Is a product nowhere dense? I'm reading Haworth1977, Baire spaces.
On page 7 the authors say 

...the finite product of subsets is nowhere dense iff at least one of the subsets is itself nowhere dense. However, this is not necessarily true for infinite product

and they give an example of countable product that is nowhere dense but every component is somewhere dense. Later they state the following proposition

For each $\alpha \in A$ let $N_\alpha$ be a subset of the space $X_\alpha$. Then, $\prod_{\alpha\in A}N_\alpha$ is nowhere dense in $\prod_{\alpha\in A}X_\alpha$  iff for some $\beta\in A$, $N_\beta$ is nowhere dense in $X_\beta$ or $\text{cl}N_\alpha\ne X_\alpha$ for infinitely many $\alpha\in A$.

I must miss something because to me the proposition says exactly the contrary of the previous comment.
If someone has the book Kuratowski Topologie I (1958, 4th ed., I assume written in French) the proposition above corresponds to some proposition on page 154 of the given edition of Kuratowski, and it would be interesting to have the proposition of that book, French is also fine. (Haworth1977 refers to Kuratowski)
 A: Let $A$ be a set.
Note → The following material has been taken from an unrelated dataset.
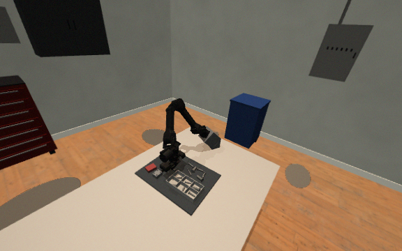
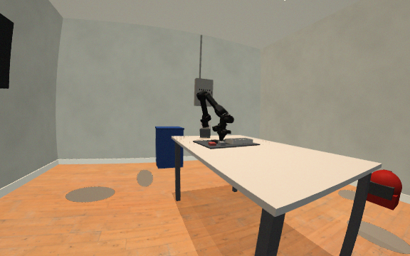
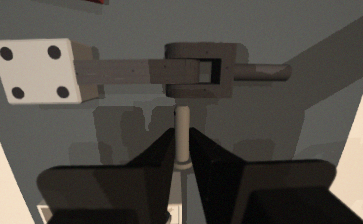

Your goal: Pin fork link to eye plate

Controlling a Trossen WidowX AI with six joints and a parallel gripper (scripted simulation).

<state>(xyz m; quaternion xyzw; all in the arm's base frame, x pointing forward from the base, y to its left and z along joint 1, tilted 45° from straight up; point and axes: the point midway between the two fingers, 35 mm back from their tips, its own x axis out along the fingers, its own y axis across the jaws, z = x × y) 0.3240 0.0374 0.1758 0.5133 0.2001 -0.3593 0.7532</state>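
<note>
My gripper is now 10 mm short of the eye plate, 50 mm to the left of it and 30 mm above it. Round my hand: fork link 20 mm behind, 50 mm to the right, 30 mm below; dark mat 50 mm to the left, 50 mm below; grey block 90 mm ahead, 50 mm to the right, 30 mm below.
</note>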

For all $\alpha\in A$ let $X_\alpha$ be a topological space and let $N_\alpha$ be a subset of $X_\alpha$.
If $A$ is finite then

$\prod_{\alpha\in A} N_\alpha$ is nowhere dense in $\prod_{\alpha\in A} X_\alpha$ if and only if there exists $\beta\in A$ such that $N_\beta$ is nowhere dense in $X_\beta$.

If $A$ is infinite (countable or larger) then

$\prod_{\alpha\in A} N_\alpha$ is nowhere dense in $\prod_{\alpha\in A} X_\alpha$ if and only if there exists $\beta\in A$ such that $N_\beta$ is nowhere dense in $X_\beta$ OR there exists infinitely many $\beta\in A$ such that the closure of $N_\beta$ is not $X_\beta$ (i.e. $N_\beta$ is not dense in $X_\beta$).
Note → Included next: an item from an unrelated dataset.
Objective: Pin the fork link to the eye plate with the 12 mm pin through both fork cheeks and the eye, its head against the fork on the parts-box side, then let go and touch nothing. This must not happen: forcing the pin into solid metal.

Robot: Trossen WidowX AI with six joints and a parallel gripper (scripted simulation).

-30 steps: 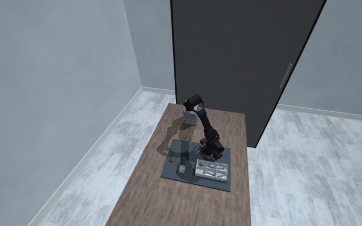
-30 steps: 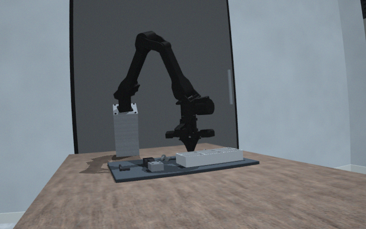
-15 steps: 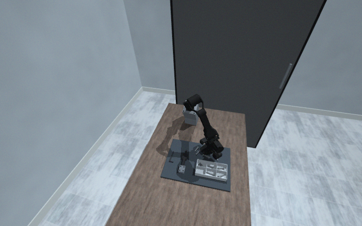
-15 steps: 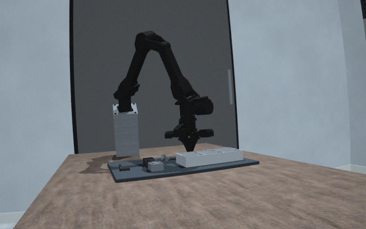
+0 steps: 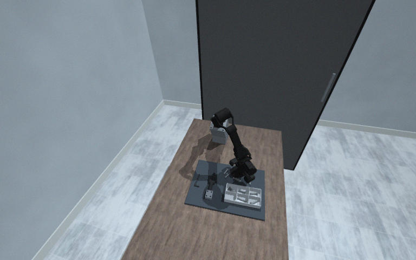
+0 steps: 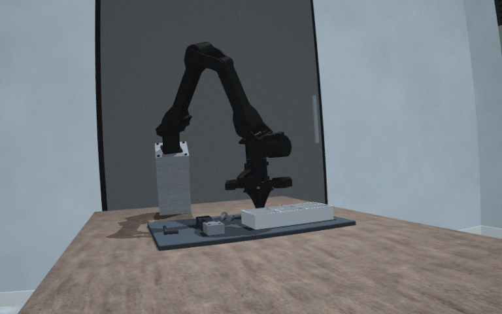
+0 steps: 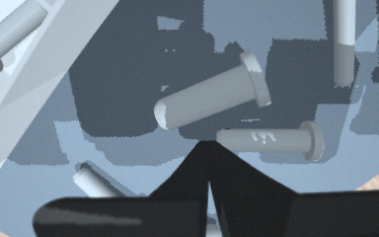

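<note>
The pale grey pin is 2 cm behind my hand, 2 cm to the right of it and 3 cm below it. From my hand the other things lie so: dark eye plate: 7 cm ahead, 18 cm to the right, 3 cm below; then dark mat: 7 cm ahead, 8 cm to the right, 5 cm below; then white parts box: 13 cm ahead, 1 cm to the left, 3 cm below.
</note>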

Note that if $A$ is finite then the condition "there exists infinitely many $\beta\in A$ such that..." can't be satisfied, so the second statement and the first statement are equivalent for finite $A$.
The main idea in this condition is that the product topology on a product space contains a "co-finite" cylinder set (it contains a product of all but finitely many of the $X_\alpha$) and so if the closure of $N_\beta$ is not $X_\beta$ for infinitely many $\beta$ then the closure of $\prod_{\alpha\in A} N_\alpha$ can't contain an open set.